10th Chief of the Defence Staff of Lithuania
- In office 29 July 2019 – 25 September 2020
- President: Gitanas Nausėda
- Preceded by: Vitalijus Vaikšnoras
- Succeeded by: Mindaugas Steponavičius

= Gintautas Zenkevičius =

Lithuanian military officer (1962–2021)

Brigade general Gintautas Zenkevičius (/lt/; 24 September 1962 – 19 November 2021) was a Lithuanian military officer, holding the rank of brigade general, and a former Chief of the Defence Staff of Lithuania.

== Education ==
1980–1985, he studied at Kaunas Polytechnic Institute and acquired the specialty of radio equipment constructor technologist.1999–2000, studied at the Joint Forces Command and Staff College.
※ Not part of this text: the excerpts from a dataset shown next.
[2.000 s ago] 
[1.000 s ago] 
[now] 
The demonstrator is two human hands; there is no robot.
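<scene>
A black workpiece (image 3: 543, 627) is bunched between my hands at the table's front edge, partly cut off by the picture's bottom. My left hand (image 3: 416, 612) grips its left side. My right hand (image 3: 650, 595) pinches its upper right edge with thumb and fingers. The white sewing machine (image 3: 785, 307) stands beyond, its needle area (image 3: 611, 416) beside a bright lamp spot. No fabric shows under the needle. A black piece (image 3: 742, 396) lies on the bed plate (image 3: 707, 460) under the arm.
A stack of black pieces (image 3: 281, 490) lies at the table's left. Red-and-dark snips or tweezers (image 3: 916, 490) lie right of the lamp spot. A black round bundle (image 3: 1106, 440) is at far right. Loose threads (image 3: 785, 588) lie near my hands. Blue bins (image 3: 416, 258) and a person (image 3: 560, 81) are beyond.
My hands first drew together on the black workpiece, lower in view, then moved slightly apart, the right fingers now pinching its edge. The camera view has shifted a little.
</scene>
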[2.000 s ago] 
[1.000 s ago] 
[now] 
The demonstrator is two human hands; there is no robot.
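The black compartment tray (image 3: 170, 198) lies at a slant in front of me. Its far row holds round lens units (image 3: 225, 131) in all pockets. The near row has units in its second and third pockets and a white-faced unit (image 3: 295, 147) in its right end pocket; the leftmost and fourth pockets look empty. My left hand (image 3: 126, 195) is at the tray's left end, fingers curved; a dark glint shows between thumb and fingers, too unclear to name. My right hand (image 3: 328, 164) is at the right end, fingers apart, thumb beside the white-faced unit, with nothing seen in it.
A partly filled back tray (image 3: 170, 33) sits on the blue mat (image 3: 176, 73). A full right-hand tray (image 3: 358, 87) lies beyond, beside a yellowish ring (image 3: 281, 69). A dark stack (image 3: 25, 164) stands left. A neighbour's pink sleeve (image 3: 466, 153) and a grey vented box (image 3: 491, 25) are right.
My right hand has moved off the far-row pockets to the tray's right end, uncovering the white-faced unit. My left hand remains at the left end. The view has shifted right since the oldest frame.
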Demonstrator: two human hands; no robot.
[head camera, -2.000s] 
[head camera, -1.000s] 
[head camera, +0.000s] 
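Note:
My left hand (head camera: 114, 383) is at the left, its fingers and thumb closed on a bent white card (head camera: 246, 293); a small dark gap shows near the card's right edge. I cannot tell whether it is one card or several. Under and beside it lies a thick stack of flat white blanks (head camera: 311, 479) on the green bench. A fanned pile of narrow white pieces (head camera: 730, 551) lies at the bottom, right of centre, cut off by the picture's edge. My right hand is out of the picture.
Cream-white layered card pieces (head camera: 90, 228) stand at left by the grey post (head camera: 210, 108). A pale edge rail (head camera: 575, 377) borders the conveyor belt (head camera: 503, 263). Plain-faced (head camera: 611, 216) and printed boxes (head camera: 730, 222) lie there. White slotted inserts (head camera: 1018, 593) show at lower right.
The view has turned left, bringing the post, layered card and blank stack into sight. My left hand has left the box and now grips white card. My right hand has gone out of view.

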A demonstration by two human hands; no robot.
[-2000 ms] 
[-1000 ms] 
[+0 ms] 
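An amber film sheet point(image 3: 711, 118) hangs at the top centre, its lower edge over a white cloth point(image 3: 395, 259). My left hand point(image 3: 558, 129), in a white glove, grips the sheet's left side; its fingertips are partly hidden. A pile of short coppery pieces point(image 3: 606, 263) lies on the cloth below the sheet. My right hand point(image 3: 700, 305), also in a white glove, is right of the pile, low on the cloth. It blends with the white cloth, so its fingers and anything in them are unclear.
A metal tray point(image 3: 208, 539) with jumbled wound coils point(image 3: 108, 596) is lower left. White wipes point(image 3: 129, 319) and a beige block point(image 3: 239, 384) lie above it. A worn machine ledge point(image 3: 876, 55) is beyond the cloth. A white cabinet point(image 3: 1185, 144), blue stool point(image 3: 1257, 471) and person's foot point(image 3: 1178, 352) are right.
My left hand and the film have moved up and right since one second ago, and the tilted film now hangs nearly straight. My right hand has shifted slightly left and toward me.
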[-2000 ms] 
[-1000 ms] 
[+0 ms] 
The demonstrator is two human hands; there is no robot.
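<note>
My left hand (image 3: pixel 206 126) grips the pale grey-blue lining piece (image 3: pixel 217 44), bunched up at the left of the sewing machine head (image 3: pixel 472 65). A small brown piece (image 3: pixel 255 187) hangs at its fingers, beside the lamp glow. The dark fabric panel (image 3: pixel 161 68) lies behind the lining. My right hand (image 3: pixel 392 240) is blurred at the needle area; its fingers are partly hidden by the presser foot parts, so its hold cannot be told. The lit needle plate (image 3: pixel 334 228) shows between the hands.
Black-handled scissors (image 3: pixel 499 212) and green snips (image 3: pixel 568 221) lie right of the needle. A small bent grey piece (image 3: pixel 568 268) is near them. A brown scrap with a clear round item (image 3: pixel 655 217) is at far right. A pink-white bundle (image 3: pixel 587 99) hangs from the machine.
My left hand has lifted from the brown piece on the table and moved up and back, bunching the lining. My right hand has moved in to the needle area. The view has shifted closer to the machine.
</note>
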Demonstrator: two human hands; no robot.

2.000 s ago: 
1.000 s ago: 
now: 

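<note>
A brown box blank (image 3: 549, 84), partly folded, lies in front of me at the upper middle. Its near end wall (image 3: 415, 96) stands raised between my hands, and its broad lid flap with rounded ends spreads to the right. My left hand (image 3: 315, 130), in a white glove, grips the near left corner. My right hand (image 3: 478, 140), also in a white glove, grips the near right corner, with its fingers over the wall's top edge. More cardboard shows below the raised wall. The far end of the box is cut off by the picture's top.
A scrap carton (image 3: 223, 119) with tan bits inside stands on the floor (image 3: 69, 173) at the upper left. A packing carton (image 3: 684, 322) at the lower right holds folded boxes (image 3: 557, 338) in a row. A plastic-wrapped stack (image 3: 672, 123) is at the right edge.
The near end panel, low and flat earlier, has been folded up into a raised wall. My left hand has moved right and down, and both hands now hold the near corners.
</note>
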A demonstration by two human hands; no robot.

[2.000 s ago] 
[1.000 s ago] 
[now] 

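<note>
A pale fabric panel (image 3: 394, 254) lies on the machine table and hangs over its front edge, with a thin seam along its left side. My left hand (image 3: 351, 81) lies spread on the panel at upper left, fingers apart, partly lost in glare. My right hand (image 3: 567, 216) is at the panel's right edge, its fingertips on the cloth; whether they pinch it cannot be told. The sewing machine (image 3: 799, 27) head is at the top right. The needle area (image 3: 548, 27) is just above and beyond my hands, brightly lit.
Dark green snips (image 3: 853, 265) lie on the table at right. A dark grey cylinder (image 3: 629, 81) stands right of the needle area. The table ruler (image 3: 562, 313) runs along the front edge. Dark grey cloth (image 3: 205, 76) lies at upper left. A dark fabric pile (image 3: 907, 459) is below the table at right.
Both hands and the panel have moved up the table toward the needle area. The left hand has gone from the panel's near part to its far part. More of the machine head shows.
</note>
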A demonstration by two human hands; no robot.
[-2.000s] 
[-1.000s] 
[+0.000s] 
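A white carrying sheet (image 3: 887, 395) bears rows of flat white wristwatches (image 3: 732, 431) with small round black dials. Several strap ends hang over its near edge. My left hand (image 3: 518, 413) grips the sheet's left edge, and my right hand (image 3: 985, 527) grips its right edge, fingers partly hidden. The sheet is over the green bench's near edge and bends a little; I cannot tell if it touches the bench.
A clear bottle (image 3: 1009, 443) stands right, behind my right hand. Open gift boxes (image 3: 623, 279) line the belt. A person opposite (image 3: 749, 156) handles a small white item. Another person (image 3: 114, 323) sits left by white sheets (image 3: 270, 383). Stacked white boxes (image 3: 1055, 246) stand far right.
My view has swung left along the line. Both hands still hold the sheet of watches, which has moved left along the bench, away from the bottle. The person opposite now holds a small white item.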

At the same time, he received a Master of Defense Sciences from the Royal College of the University of London.

== Career ==

- 2004–2005: Assistant Chief of Staff for Planning (Chief of J5) at the Defence Staff in the Ministry of National Defence.
- 2005: Commander of the Lithuania-led Provincial Reconstruction Team in Afghanistan's Ghor province.
- 2007–2008: Director of the LAF Transformation Project, focusing on adopting a capabilities-based approach in defence planning and streamlining command structures.
- 2008–2010: Inspector General of the Ministry of National Defence.
- 2010–2013: Director of Management at NATO's Supreme Headquarters Allied Powers Europe (SHAPE), overseeing working processes, base support infrastructure, and personnel welfare.
- 2013–2014: Director General for Capabilities and Armaments at the Ministry of National Defence, responsible for capability planning, defence transformation, and armament acquisition.
- 2014–2018: Lithuania's Military Representative to the NATO and EU Military Committees, serving as Dean of the latter from July 2017.
- 2018–2019: Commander of the Training and Doctrine Command of the LAF.
- 2019–2020: Chief of the Defence Staff and Deputy Commander of the LAF.